**TASK ITEM**
Pull out all lines from the listing below in which the word "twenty" appears.

**INFORMATION SHOWN**
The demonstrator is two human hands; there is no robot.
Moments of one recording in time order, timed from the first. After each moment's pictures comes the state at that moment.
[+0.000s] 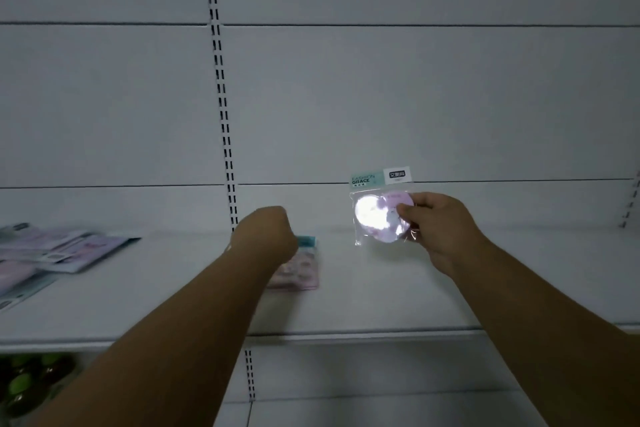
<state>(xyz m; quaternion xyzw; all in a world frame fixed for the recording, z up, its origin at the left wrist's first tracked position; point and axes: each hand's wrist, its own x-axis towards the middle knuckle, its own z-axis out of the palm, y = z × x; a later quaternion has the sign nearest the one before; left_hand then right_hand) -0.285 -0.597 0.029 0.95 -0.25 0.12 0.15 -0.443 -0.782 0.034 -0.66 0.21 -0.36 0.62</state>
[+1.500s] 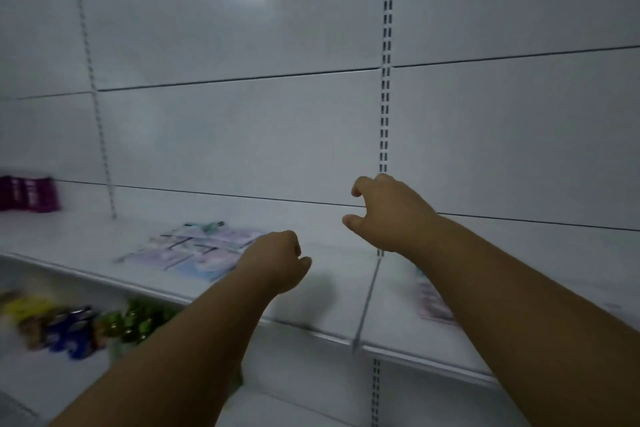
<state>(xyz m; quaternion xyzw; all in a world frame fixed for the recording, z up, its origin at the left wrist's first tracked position) -0.240 -0.362 0.031 0.96 -0.16 0.17 0.16 -0.317 -0.534 0.105 -0.96 0.00 -0.26 0.08</state>
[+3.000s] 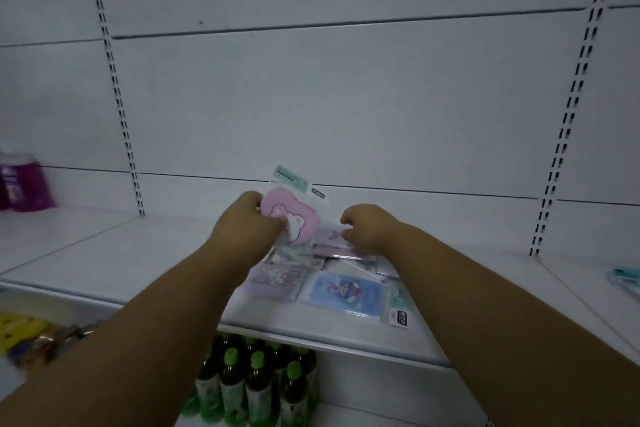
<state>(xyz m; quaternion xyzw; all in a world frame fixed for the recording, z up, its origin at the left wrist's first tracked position) -0.034 -0.096 0.050 0.83 -0.13 0.07 0.54 -0.018 -0.317 0.030 -0.99 0.05 -0.10 0.09</state>
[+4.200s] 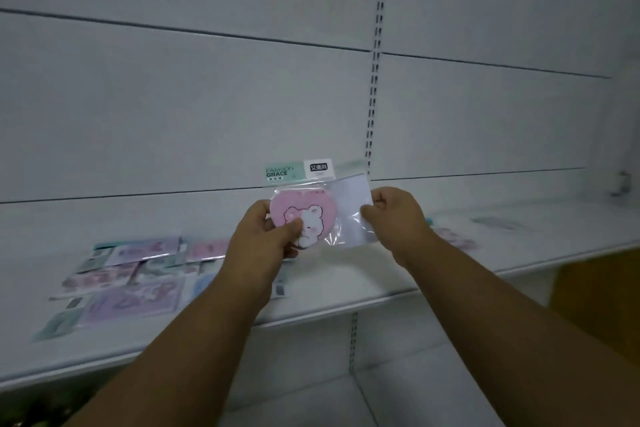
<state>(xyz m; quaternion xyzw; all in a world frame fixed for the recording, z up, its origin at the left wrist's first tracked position) -0.128 -0.203 0.027 0.57 -0.34 -0.14 0.73 -0.241 -0.371 0.049 -0.77 0.32 -0.44 0.35</state>
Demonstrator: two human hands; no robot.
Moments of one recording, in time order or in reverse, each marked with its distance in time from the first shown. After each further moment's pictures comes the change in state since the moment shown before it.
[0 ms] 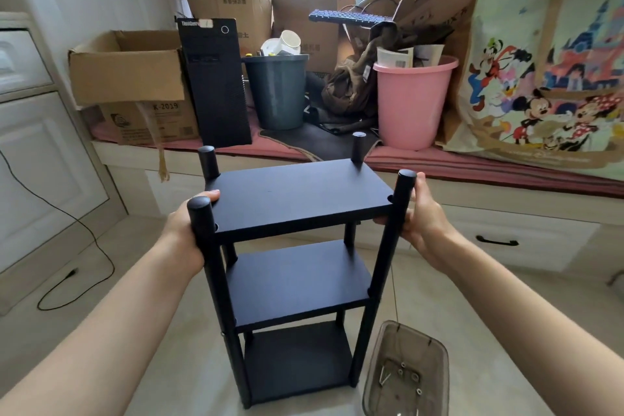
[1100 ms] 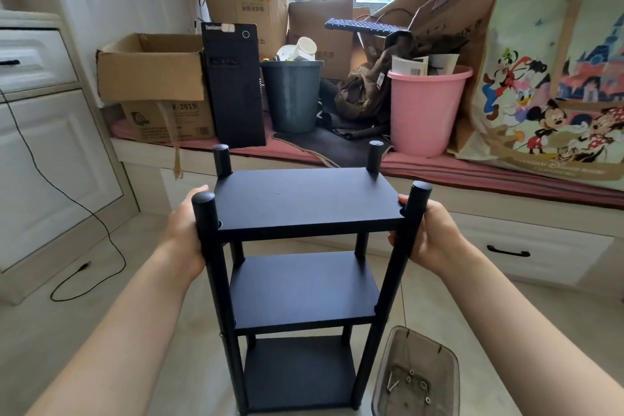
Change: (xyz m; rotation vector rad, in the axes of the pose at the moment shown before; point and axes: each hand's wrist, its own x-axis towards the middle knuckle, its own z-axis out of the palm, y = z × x) left_hand -0.014 0.000 -0.031 -0.024 -0.090 0.131; right_hand -0.007 0.012 0.015 0.264 -0.129 0.183
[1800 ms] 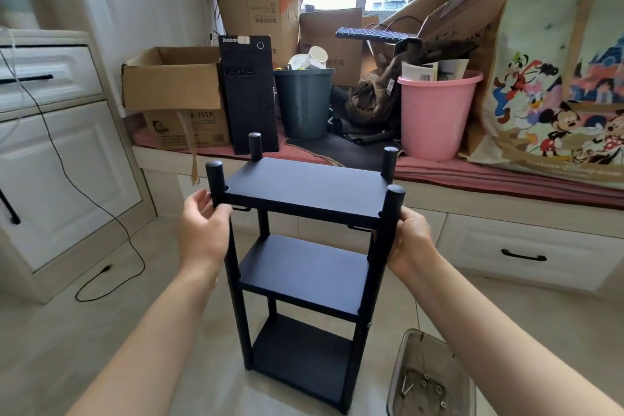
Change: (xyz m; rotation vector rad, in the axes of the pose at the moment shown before) left_hand -0.013 -0.011 -0.008 0.367 0.302 0.429; right_hand -0.026 0.029 0.059 0.152 0.088 -0.083
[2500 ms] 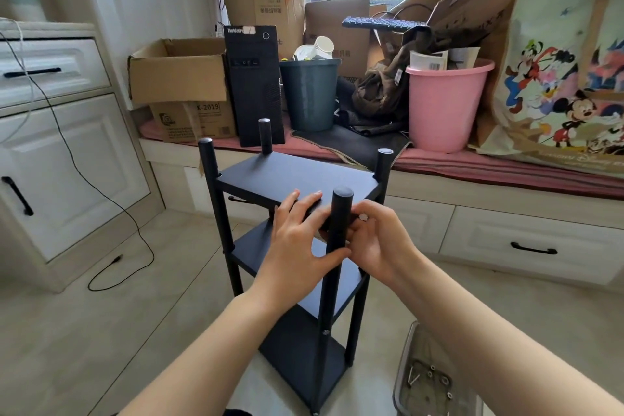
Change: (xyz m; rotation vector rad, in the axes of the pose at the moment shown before) left_hand -0.071 -0.012 0.046 0.487 -0.534 0.689; right_hand -0.015 0.027 0.020 -0.005 -0.476 0.112
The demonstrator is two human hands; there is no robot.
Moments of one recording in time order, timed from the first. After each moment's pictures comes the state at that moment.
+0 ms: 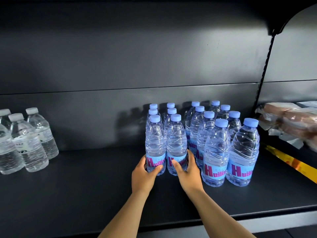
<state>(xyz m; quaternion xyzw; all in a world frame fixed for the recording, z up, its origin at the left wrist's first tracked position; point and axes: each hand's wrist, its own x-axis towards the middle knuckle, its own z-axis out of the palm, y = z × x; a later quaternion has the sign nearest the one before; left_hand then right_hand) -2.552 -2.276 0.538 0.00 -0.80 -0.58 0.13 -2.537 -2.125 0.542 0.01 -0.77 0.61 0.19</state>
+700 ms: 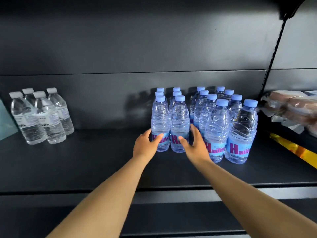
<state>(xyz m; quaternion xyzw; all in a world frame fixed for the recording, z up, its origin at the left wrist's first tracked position) -2.529 -2.282 0.580 0.03 -0.89 -0.44 0.13 -2.517 -2.110 0.567 0.06 -0.82 0.54 0.19</state>
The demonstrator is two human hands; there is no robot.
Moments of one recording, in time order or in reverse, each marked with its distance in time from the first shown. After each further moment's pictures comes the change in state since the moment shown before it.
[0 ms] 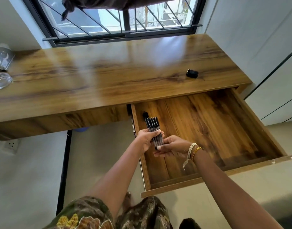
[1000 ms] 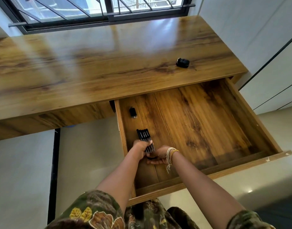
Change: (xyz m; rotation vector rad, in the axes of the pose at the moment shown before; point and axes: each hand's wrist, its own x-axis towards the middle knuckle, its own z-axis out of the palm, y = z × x) left_hand 0.067 -0.059 0.016 0.175 0.322 -0.255; right_hand 0.063 0.056 -0.027 0.124 0.213 0.322
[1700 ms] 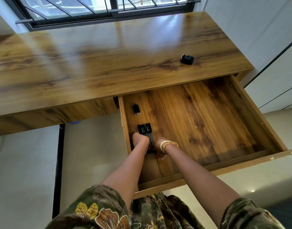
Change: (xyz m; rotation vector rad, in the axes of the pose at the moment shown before) left_hand -0.008 0.004 0.003 0.331 0.382 0.176; right_hand 0.009 -0.022 0.017 -0.614 0.252 0.028
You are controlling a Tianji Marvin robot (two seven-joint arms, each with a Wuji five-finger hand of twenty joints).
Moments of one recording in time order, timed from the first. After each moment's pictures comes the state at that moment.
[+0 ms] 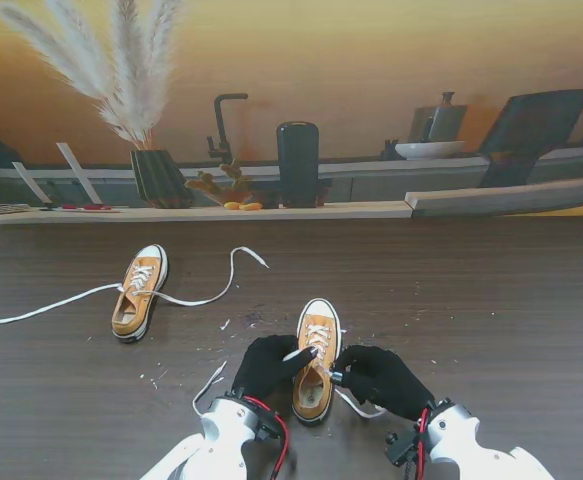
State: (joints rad) left arm 1.68 -1.26 -0.88 -1.55 0.32 -0.11 0.48; right arm -2.04 -1.11 1.32 -1.90 -0.12 -0.22 0.08; left_hand 0.70 -0.39 0.52 0.22 1.00 0.18 1.53 1.07 1.30 0.23 1.08 0.88 1.20 0.34 1.06 0.49 0.86 0.57 1.22 0.29; right_hand 0.67 -0.45 0.91 -0.26 0.76 0.07 1.00 0.46 1.24 0.10 1.17 0.73 1.28 0.12 1.68 0.81 1.14 0.42 1.80 0.89
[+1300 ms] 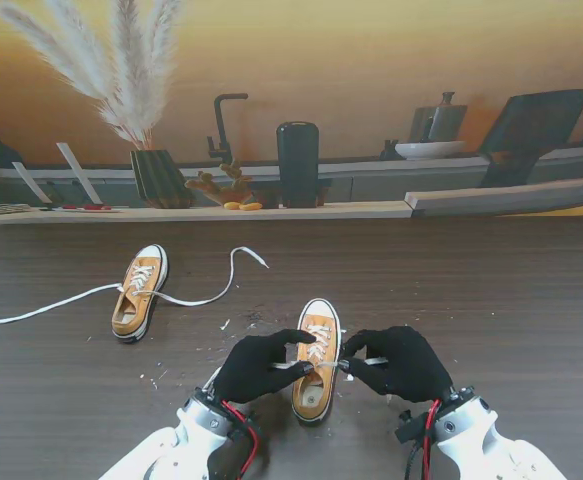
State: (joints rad) left arm 1.69 -1.20 -0.98 -1.51 0.64 -0.51 0.53; right arm -2.05 -1.13 1.36 -1.94 -0.64 -0.40 -0.24; left_hand 0.66 -0.36 0.44 0.05 0.73 0.14 0.45 0.30 1.32 0.01 1.22 0.83 1.24 0.12 1.69 0.61 1.07 0.28 1.84 0.82; right_hand 0.39 -0.50 0.96 -0.13 1.03 0.05 0.59 0.46 1.33 0.10 1.15 0.79 1.29 0.13 1.72 0.90 1.16 0.42 1.81 1.07
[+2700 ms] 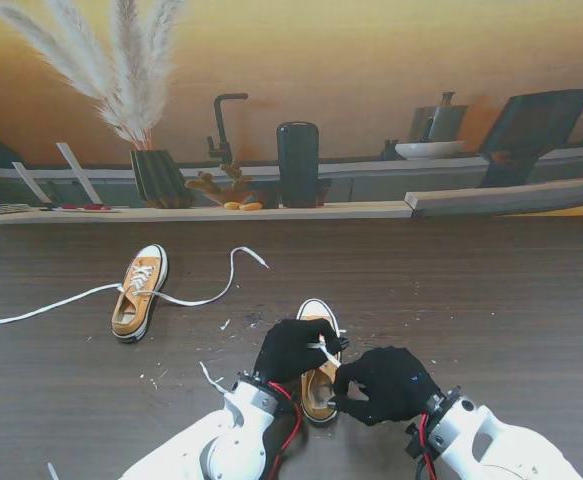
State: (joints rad) left arm 1.47 -1.28 -0.72 -1.34 0.61 -0.24 0.69; right arm -2.06 -1.08 1.38 -2.00 -0.96 -0.42 -0.06; left_hand 0.67 -0.32 0.43 0.01 0.94 -0.03 1.05 0.54 1.32 -0.05 1.24 0.83 1.24 0.04 1.69 0.61 1.08 0.19 1.84 0.76; right_hand 0.39 -0.51 0.96 -0.14 1.04 -0.03 0.74 0.27 1.34 0.09 1.15 0.82 1.29 0.13 1.72 0.91 1.16 0.42 1.81 1.07
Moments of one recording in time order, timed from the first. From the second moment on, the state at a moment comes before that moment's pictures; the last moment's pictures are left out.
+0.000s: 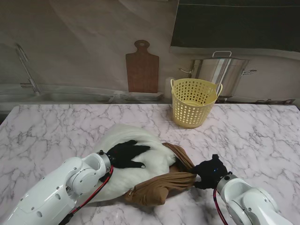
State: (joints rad) left arm 1.38 -1.04 -0.97 -1.57 0.92 -0.14 -0.31; right arm -1.87 -1.03 1.35 -1.90 -1.36 -0.07 0.32; left_hand 0.83 0.07 -0.09 -0.06 0.20 0.12 0.02 0.26 0.34 -0.09 0.06 0.23 0.36 -0.27 0.08 0.37 0.11 -0.38 -0.20 0.51; right_hand 0.59 -0.40 0.57 -0.13 0.64 -0.42 0.75 0.39 1.08 -0.10 0.75 0.78 1.01 -0.03 0.54 0.61 0.22 0.42 0.81 0.36
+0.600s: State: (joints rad) left arm 1.35 -1.03 -0.94 -1.55 0.93 -0.08 -0.31; right arm -1.89 -1.01 1.33 -1.95 -1.29 -0.22 0.18; left_hand 0.86 0.08 -0.11 -0.08 0.19 0.13 0.02 0.22 0.34 -0.09 0.06 0.24 0.36 -0.27 0.09 0.37 0.12 -0.36 -0.20 0.52; right_hand 0.55 -0.31 0.47 -0.07 0.76 -0.24 0.78 0.44 0.86 -0.02 0.57 0.64 0.85 0.00 0.40 0.53 0.16 0.42 0.77 0.33
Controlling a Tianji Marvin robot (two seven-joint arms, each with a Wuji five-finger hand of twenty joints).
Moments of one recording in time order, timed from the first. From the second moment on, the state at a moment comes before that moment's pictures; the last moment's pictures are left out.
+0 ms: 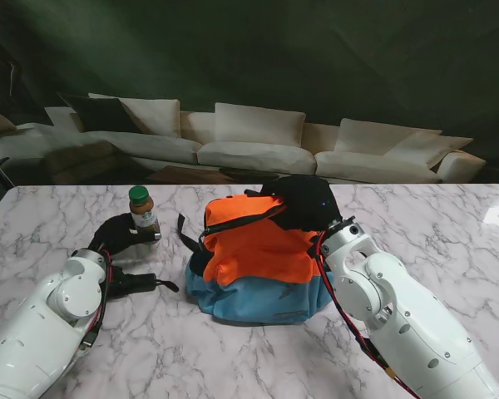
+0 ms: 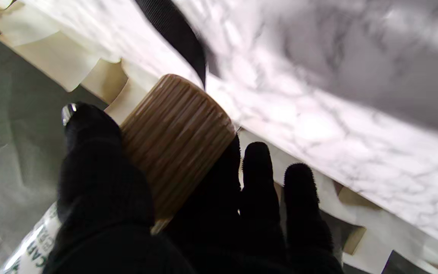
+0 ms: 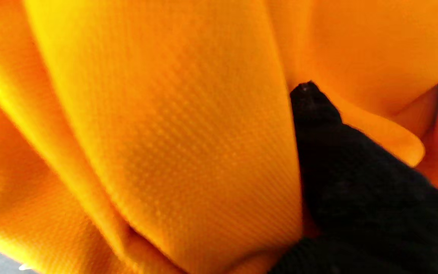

**RESPONSE AREA**
You are controlling a Tianji Marvin robot (two seven-joint arms, each with a Wuji five-finger hand of twenty joints).
Controlling a Tianji Marvin robot (two seven-joint arms, each with a Wuji five-finger hand of twenty joints).

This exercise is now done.